On the other hand, the effect of orange juice is not as important with a stronger dose. The effect of the intermediate dose (1.0 mg), which has a difference in growth with the weakest dose (0.5 mg) of `r meanGrothOJ0510`. The strongest dose (2.0 mg) has an average difference in growth with the weakest dose (0.5 mg) of `r meanGrothOJ0520`. By looking at the confidence intervals, we can say that the stronger dose has an effect, but it is not garanteed to be much more effective than the intermediate dose.
Something interesting to note is that, as the average differences in growth are not behaving similarly, we can see that the orange juice is more efficient at smaller doses than ascorbic acid. So despite a speeper curve for the ascorbic acid, the absolute effects on the guinea pigs are very similar at 2.0 mg.

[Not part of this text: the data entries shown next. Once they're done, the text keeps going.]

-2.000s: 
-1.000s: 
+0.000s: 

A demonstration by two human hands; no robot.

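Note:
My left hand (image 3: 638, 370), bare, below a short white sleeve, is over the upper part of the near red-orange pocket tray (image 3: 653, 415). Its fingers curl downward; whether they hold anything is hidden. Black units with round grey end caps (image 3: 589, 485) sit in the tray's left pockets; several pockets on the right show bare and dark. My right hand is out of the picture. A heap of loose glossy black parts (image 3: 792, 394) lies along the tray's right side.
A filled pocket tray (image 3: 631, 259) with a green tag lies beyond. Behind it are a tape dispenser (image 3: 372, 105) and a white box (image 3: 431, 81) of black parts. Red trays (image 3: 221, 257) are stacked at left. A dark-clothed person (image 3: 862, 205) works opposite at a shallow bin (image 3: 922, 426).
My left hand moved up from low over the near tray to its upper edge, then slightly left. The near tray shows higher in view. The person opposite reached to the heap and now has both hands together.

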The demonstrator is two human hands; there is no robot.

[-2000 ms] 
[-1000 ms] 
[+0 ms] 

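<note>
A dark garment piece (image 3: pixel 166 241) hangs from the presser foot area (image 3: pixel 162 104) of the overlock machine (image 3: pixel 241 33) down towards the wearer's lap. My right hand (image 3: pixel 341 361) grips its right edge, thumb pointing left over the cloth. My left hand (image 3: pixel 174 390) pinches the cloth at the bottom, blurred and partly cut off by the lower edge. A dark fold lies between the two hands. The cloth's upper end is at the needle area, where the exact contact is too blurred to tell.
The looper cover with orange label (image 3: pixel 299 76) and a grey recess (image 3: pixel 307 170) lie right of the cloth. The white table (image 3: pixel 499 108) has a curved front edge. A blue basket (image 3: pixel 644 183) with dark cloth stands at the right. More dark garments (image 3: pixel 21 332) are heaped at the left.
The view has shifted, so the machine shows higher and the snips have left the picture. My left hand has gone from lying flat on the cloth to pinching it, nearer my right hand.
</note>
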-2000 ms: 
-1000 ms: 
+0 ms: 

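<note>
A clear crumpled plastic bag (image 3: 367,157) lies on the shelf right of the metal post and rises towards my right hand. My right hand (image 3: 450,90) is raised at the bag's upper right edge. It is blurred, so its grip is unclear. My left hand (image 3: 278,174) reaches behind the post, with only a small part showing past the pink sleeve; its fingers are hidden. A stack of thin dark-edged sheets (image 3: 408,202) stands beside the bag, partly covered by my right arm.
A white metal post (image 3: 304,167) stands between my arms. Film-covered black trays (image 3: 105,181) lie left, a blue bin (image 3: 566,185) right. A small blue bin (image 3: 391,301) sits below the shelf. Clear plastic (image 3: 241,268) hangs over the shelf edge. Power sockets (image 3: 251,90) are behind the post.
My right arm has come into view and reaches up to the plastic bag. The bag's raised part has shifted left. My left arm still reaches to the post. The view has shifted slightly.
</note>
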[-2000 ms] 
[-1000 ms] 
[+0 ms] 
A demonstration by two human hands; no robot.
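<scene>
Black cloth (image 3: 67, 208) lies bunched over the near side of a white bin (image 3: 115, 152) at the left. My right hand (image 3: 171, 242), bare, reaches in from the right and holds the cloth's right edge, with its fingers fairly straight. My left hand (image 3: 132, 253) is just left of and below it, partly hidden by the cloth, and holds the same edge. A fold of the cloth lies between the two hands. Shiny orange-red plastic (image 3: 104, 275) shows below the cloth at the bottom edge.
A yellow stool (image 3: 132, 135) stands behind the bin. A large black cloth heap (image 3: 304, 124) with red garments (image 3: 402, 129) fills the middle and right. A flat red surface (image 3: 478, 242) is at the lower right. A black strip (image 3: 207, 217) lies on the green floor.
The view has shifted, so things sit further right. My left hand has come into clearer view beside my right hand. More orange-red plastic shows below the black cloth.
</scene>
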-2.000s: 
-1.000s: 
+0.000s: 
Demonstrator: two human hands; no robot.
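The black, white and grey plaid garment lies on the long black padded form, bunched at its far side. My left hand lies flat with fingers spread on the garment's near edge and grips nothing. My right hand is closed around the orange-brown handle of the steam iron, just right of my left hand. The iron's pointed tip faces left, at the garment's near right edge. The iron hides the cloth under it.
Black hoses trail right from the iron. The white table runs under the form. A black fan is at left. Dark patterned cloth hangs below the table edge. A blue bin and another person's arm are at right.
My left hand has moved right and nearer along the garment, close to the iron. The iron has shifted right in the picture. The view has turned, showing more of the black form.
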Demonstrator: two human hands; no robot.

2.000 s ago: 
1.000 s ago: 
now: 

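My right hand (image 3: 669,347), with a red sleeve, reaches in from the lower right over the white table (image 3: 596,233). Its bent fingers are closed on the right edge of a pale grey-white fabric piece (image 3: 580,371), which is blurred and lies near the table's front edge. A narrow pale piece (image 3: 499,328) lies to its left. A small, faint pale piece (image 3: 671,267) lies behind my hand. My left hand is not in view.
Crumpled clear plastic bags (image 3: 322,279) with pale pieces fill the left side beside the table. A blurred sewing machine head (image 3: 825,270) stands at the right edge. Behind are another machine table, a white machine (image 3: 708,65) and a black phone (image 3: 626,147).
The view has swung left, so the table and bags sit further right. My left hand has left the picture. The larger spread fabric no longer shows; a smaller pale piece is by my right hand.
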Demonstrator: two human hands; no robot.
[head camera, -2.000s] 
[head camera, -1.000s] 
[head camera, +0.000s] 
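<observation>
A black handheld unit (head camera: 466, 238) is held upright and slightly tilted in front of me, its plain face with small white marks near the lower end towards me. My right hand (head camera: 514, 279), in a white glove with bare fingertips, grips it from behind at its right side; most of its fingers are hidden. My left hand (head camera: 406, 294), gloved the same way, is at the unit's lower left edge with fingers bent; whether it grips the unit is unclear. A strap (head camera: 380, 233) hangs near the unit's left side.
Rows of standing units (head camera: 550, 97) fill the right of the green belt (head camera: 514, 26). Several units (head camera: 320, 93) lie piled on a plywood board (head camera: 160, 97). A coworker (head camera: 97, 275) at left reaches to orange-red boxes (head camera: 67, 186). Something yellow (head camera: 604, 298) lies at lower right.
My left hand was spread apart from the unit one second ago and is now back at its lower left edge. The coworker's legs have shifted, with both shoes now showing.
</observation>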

This is clearly visible in _figure 2_.
$\pagebreak$
# Appendix
## Code for generating figure 1
```{r, eval=FALSE}
g <- ggplot(data=ToothGrowth, aes(x=dose, y=len))
g <- g + geom_point(aes(color=supp), size=5, alpha=.5)
g <- g + ggtitle("figure 1 - Exploratory data analysis")
g
```
## Code for generating figure 2
```{r, eval=FALSE}
my_ci <- function(x) data.frame(y=mean(x), ymin=mean(x) - sd(x), ymax=mean(x) + sd(x))
g <- ggplot(data=ToothGrowth, aes(x=dose, y=len))
g <- g + geom_point(aes(color=supp), size=5, alpha=.5, position = position_jitter(w = 0.05, h = 0))
g <- g + geom_smooth(aes(color=supp))
g <- g + facet_wrap(~supp)
g <- g + ggtitle("figure 2 - Tooth groth comparison")
g
```
### Comments on figure 2
The points have been jittered horizontally to be able to see their concentration more clearly.